= Beginning of Section =
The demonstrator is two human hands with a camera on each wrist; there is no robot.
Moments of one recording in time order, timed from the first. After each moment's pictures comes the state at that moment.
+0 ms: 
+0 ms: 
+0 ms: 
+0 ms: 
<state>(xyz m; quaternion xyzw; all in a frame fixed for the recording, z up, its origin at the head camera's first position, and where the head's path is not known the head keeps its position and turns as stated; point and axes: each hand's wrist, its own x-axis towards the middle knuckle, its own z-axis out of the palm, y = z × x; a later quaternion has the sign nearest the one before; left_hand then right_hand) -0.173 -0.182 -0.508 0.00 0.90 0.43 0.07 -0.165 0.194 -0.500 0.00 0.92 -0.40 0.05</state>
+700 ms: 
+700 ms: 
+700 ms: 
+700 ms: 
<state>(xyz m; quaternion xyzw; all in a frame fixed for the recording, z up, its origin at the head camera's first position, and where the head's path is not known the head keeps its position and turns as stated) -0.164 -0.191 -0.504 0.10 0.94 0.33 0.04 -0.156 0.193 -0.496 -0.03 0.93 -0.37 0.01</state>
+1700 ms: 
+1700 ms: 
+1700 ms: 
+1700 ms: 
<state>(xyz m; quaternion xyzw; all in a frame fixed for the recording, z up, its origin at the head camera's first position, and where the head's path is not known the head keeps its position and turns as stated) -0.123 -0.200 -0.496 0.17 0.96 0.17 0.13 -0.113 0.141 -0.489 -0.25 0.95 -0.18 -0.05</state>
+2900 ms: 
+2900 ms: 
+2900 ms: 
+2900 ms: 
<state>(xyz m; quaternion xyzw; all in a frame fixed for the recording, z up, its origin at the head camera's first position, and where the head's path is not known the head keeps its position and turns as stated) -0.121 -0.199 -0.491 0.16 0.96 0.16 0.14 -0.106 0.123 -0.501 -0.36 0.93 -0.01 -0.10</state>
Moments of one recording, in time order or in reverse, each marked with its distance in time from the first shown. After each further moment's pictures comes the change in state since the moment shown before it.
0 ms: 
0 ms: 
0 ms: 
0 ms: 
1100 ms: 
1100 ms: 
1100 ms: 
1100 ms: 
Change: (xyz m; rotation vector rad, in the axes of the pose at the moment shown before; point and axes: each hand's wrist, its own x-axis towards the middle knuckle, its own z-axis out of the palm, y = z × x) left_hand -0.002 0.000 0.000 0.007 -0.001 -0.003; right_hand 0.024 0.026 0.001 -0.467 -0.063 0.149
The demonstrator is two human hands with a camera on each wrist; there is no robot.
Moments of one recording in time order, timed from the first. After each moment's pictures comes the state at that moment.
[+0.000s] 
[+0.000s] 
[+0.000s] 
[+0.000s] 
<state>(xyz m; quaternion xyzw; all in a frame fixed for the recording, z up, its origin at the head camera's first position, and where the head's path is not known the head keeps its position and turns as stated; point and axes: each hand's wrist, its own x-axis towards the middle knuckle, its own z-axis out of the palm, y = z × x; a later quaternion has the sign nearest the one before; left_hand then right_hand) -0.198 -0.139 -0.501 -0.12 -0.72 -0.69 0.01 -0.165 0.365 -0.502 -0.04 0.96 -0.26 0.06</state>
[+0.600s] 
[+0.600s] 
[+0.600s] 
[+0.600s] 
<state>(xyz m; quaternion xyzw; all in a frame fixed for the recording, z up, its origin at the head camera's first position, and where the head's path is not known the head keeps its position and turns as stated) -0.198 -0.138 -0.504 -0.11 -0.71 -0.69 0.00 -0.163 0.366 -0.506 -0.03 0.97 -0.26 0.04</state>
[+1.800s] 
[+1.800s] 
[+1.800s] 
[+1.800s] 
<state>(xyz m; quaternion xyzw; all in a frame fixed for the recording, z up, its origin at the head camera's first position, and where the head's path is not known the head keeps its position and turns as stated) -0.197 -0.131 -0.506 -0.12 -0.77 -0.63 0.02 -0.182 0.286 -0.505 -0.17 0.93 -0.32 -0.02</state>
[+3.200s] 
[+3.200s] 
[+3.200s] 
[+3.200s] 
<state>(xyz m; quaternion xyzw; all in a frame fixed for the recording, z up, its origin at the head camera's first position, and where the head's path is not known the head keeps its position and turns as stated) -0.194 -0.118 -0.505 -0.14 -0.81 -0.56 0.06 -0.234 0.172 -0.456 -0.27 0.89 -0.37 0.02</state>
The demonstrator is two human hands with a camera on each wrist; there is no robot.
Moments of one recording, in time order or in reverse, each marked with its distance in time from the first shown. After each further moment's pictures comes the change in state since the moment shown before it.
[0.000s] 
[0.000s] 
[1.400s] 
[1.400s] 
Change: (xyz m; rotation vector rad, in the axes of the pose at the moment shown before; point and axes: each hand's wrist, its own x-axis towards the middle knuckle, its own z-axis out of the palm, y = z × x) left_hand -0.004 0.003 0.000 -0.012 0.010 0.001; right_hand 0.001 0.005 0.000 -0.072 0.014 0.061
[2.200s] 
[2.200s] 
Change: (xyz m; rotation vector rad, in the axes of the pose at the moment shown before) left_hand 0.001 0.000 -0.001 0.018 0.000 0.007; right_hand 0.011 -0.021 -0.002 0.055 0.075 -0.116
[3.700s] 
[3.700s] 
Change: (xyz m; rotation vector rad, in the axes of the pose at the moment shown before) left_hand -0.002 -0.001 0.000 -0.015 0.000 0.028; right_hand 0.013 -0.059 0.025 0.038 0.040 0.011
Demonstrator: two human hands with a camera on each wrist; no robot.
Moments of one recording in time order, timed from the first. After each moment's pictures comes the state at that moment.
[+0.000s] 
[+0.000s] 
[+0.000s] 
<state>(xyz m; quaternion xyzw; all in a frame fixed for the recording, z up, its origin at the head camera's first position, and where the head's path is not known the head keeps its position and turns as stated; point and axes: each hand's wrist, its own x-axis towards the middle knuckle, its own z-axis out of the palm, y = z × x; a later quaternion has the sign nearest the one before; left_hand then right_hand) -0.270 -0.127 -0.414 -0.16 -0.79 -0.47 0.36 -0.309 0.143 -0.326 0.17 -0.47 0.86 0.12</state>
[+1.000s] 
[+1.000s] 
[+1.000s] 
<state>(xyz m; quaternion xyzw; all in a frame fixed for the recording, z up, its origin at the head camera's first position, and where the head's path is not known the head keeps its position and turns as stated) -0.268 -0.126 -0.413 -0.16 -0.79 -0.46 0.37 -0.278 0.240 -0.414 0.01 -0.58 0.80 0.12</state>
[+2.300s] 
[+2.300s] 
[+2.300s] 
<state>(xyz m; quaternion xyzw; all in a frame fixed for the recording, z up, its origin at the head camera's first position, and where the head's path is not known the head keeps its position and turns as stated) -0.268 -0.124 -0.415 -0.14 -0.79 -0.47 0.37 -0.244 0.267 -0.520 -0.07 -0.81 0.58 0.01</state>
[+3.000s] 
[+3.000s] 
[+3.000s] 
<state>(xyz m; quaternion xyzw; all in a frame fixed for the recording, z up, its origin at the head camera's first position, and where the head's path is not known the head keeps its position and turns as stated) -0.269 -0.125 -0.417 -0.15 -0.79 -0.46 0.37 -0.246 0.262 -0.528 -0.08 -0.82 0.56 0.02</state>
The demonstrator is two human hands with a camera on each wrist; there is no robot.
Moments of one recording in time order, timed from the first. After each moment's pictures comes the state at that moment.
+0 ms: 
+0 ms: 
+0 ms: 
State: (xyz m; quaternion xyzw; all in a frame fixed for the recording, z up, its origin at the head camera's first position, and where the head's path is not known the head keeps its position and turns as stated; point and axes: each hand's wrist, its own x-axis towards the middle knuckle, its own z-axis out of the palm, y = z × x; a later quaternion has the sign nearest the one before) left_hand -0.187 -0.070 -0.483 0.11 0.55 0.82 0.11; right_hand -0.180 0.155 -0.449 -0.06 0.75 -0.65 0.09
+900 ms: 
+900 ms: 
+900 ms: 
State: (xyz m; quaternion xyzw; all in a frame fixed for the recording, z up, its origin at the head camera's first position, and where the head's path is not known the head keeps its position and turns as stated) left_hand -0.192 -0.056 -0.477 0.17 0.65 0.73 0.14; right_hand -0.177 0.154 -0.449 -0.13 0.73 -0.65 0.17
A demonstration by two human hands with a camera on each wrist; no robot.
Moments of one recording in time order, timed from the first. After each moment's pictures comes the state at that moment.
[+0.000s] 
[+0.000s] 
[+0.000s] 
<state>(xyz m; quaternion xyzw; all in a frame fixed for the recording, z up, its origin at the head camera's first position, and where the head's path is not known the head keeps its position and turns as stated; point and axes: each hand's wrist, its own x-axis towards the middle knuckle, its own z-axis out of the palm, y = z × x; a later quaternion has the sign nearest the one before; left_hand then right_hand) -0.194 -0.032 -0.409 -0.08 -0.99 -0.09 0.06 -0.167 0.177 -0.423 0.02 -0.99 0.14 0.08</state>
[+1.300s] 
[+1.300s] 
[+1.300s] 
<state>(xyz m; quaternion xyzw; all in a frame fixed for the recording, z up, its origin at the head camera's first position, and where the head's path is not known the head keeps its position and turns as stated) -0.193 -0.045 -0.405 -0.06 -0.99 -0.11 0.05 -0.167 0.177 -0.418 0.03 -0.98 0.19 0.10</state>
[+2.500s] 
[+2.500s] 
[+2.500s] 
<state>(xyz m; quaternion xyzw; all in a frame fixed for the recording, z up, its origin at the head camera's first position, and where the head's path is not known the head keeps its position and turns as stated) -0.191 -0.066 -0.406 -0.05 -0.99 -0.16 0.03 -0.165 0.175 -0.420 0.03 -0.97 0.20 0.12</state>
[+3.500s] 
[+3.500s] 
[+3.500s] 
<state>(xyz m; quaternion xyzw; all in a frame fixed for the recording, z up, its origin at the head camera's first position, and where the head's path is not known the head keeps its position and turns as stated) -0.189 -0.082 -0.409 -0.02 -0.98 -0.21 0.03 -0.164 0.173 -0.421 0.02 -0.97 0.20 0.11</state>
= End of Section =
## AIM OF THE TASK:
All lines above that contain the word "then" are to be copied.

## EXPECTED ANSWER:
<state>(xyz m; quaternion xyzw; all in a frame fixed for the recording, z up, its origin at the head camera's first position, and where the head's path is not known the head keeps its position and turns as stated; point and axes: each hand's wrist, its own x-axis towards the middle knuckle, its own z-axis out of the palm, y = z × x; a later quaternion has the sign nearest the one before; left_hand then right_hand) -0.173 -0.182 -0.508 0.00 0.90 0.43 0.07 -0.165 0.194 -0.500 0.00 0.92 -0.40 0.05</state>
<state>(xyz m; quaternion xyzw; all in a frame fixed for the recording, z up, its origin at the head camera's first position, and where the head's path is not known the head keeps its position and turns as stated; point and axes: each hand's wrist, its own x-axis towards the middle knuckle, its own z-axis out of the palm, y = z × x; a later quaternion has the sign nearest the one before; left_hand then right_hand) -0.198 -0.139 -0.501 -0.12 -0.72 -0.69 0.01 -0.165 0.365 -0.502 -0.04 0.96 -0.26 0.06</state>
<state>(xyz m; quaternion xyzw; all in a frame fixed for the recording, z up, its origin at the head camera's first position, and where the head's path is not known the head keeps its position and turns as stated; point and axes: each hand's wrist, its own x-axis towards the middle knuckle, its own z-axis out of the palm, y = z × x; a later quaternion has the sign nearest the one before; left_hand then right_hand) -0.270 -0.127 -0.414 -0.16 -0.79 -0.47 0.36 -0.309 0.143 -0.326 0.17 -0.47 0.86 0.12</state>
<state>(xyz m; quaternion xyzw; all in a frame fixed for the recording, z up, its origin at the head camera's first position, and where the head's path is not known the head keeps its position and turns as stated; point and axes: each hand's wrist, its own x-axis towards the middle knuckle, its own z-axis out of the palm, y = z × x; a later quaternion has the sign nearest the one before; left_hand then right_hand) -0.194 -0.032 -0.409 -0.08 -0.99 -0.09 0.06 -0.167 0.177 -0.423 0.02 -0.99 0.14 0.08</state>

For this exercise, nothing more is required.